## [Directions for this task]
For every line of the records below that holds "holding", add one. Give only the final total.

[Data entries]
--

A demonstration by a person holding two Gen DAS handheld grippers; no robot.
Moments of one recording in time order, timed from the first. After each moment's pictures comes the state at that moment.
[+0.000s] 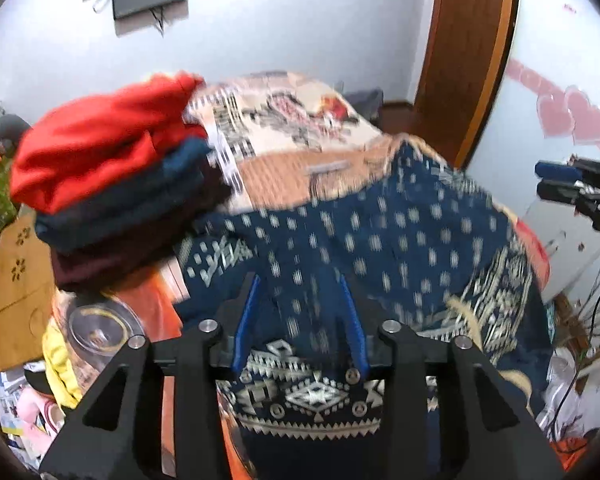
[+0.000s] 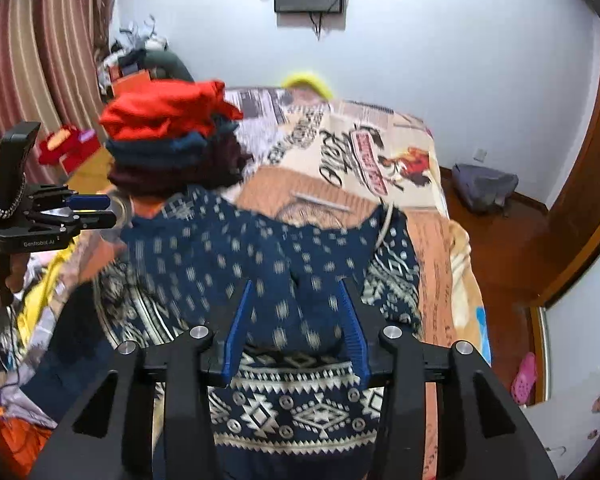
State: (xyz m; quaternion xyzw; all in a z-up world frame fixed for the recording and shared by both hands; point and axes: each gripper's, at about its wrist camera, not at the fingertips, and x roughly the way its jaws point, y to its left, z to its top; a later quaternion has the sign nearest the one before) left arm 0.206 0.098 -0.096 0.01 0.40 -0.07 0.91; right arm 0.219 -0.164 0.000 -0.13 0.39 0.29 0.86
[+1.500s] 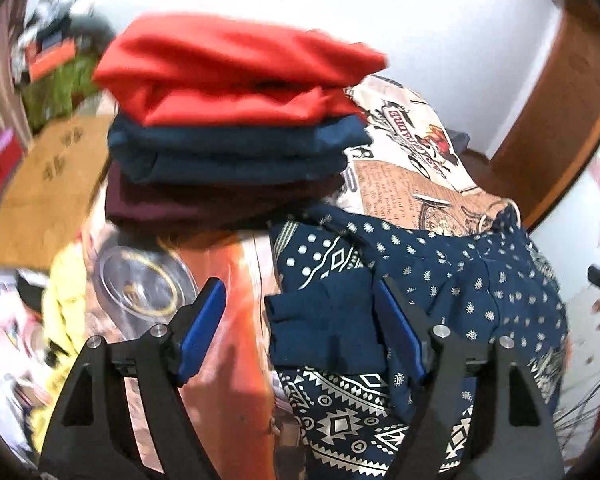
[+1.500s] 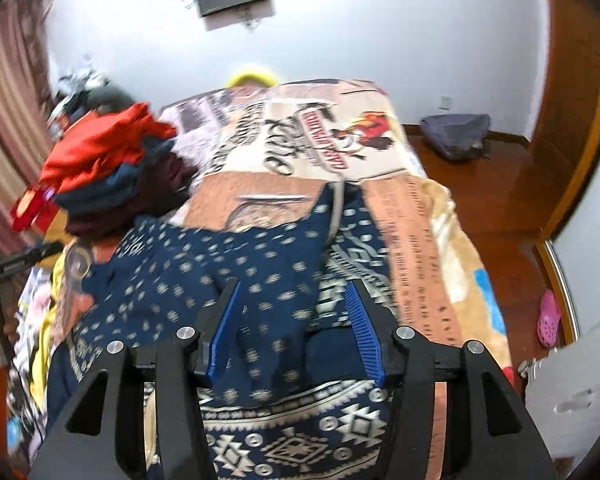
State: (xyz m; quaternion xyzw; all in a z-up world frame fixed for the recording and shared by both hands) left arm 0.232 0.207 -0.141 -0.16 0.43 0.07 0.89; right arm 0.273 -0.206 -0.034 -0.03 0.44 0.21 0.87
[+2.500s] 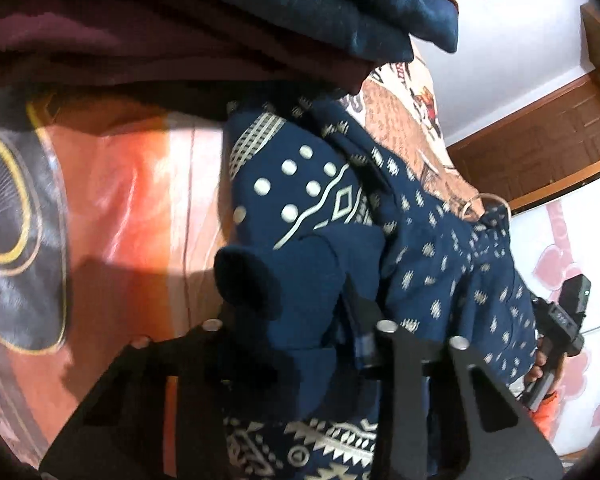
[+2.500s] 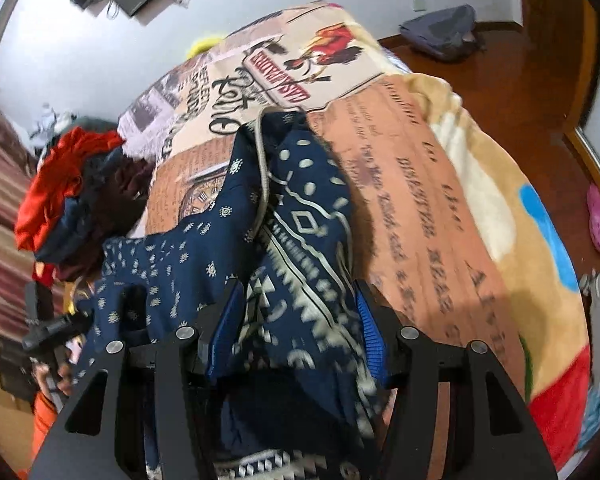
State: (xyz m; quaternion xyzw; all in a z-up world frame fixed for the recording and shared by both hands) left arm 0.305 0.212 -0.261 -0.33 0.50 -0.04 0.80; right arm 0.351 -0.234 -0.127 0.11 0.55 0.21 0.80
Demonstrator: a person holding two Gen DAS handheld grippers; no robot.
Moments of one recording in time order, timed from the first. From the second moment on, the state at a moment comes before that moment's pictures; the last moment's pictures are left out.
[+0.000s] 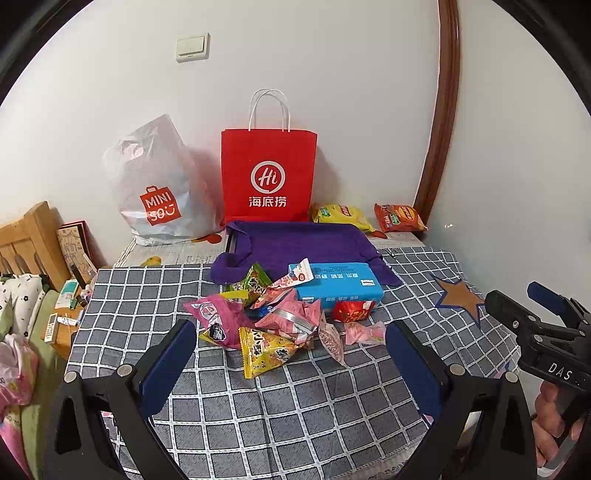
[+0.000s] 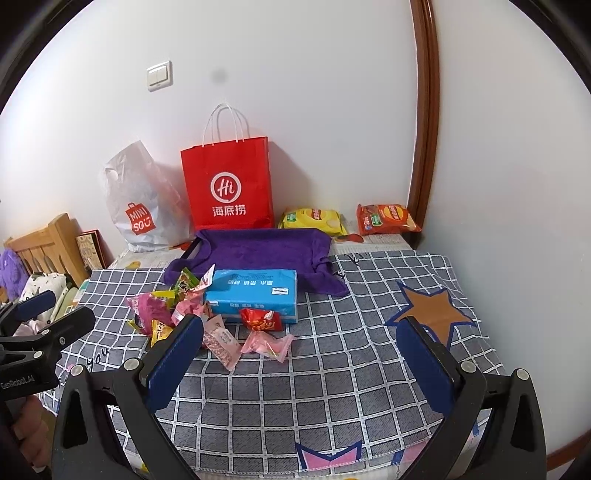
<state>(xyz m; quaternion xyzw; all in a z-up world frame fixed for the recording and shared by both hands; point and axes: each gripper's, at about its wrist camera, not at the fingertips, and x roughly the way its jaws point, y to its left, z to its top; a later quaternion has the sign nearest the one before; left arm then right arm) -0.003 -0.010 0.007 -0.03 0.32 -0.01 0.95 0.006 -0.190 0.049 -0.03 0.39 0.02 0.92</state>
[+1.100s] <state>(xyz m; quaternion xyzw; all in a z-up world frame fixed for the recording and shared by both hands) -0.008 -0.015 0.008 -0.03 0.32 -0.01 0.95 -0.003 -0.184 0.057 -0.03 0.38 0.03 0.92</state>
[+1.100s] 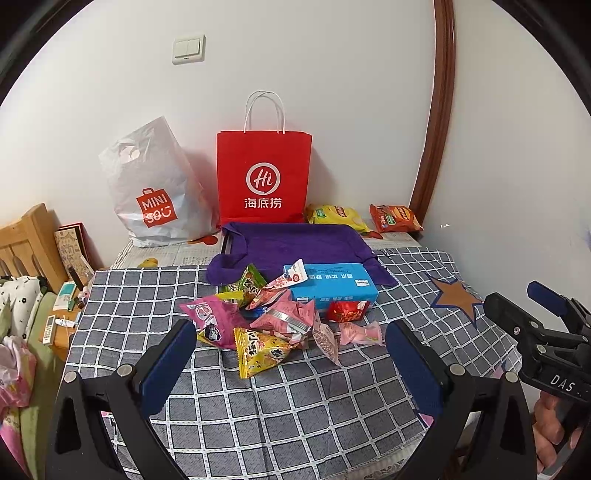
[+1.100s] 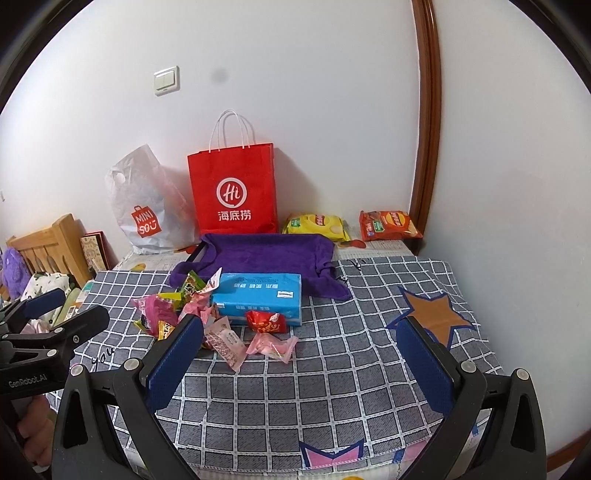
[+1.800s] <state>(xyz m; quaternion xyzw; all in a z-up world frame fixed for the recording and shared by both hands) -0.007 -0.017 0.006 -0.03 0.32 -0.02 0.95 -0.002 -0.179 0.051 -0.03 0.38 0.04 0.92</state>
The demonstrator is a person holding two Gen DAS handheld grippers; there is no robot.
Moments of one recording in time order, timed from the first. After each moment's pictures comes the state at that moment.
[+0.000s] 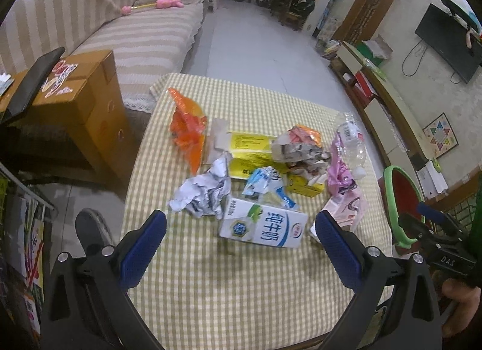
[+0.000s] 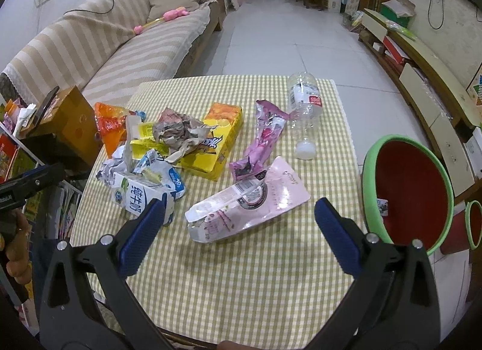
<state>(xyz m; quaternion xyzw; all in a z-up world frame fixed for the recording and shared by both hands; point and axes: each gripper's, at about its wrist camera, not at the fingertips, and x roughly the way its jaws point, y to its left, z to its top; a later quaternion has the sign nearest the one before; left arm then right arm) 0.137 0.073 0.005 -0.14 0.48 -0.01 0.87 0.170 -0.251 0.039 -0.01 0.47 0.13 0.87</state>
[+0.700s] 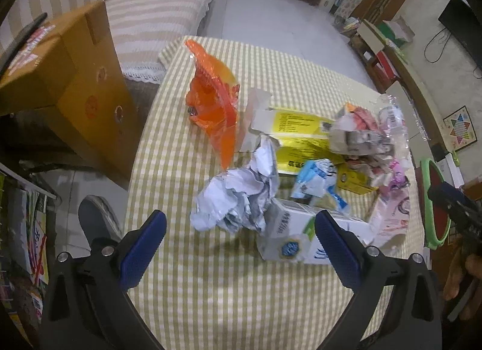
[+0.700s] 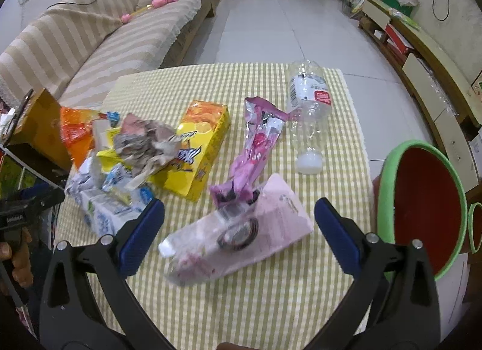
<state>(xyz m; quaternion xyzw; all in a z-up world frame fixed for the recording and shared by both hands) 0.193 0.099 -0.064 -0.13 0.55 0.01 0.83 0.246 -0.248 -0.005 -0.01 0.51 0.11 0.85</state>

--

## [Problem solution]
3